When I run curl --location 'https://en.wikipedia.org/api/rest_v1/page/html/Vancouver%2C_British_Columbia' I correctly get the expected HTML from [[Vancouver]], i.e. it emits a 302 to Vancouver which curl follows. I can't reproduce the devtools thing either in Firefox.

Can you capture and paste the headers of a bad request? That'll tell us what backend servers you're hitting, whether it's cached, etc.

For example, why do <title> elements *half* escape their contents, so they look like <title>&lt;i>foo bar&lt;/i></title>?)

This is T324431: Parsoid: displaytitle HTML now appearing in <title> element rather than page title.

  1. something is very cursed about this API endpoint. Please exorcise it.

Comments like this are unnecessary and unproductive.

Additional examples include https://en.wikipedia.org/wiki/Entrepreneur / https://en.wikipedia.org/api/rest_v1/page/html/Entrepreneur and https://en.wikipedia.org/wiki/Chief_Executive_Officer

Part of the problem is that it is difficult to replicate consistently: how can we debug the headers or the page or any of the variables when the same command returns different results, both good and bad, at different times for different people? Achmiz brought it up today while debugging popup failures of WP articles where only the redirect page text is returned, and noted that curl --location https://en.wikipedia.org/api/rest_v1/page/html/Entrepreneur would show the error (and explains why the popup broke); I ran that command within a few minutes of him, and I instead got the final page's expected text all about entrepreneurship. And this happened before as well: I would get the bad redirect page, but then he running the same command would get the good final page.

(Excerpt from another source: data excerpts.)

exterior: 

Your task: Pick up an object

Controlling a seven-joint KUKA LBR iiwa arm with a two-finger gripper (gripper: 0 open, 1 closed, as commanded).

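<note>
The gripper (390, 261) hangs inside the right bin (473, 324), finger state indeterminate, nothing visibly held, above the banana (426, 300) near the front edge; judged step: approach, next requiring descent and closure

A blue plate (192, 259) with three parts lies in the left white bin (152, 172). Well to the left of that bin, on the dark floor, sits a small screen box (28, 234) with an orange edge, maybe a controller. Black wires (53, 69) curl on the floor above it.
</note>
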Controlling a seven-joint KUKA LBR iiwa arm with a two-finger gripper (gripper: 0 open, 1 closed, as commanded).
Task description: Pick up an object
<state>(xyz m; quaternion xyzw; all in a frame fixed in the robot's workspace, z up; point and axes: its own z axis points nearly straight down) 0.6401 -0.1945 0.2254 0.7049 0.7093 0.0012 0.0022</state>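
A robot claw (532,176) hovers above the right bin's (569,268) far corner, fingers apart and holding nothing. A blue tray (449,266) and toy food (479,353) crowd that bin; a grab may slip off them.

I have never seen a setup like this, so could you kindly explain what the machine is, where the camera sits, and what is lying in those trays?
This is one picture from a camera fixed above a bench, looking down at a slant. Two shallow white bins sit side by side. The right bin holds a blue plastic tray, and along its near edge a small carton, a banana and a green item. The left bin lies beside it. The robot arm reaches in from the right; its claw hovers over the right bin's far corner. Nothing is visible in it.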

In the browser JS console, requests that seem like they should work fail:

let url = "https://en.wikipedia.org/api/rest_v1/page/html/Entrepreneur"; let method = "GET"; let req = new XMLHttpRequest(); req.addEventListener("load", (event) => { console.log(event.target); }); req.open(method, url); req.send(); returns the redirect page.

let url = "https://en.wikipedia.org/api/rest_v1/page/html/Entrepreneur"; let method = "GET"; let req = new XMLHttpRequest(); req.addEventListener("load", (event) => { console.log(event.target); }); req.open(method, url); req.setRequestHeader("accept", 'text/html; charset=utf-8; profile="https://www.mediawiki.org/wiki/Specs/HTML/2.1.0"'); req.send(); *used* to work, but now returns the redirect page as well.

As does opening https://en.wikipedia.org/api/rest_v1/page/html/Entrepreneur in a browser tab normally: the redirect page. However, for Achmiz, it showed the final page the first time or so, and then showed the redirect thereafter (using the same browser/URL). I hard-refreshed a few dozen times in FF & Chromium but didn't get the final page.

(Our current workaround is to avoid redirects by a brute-force approach of periodically parsing all WP links, checking for redirects, and updating a manual database of URL rewrites to point to the final URL.)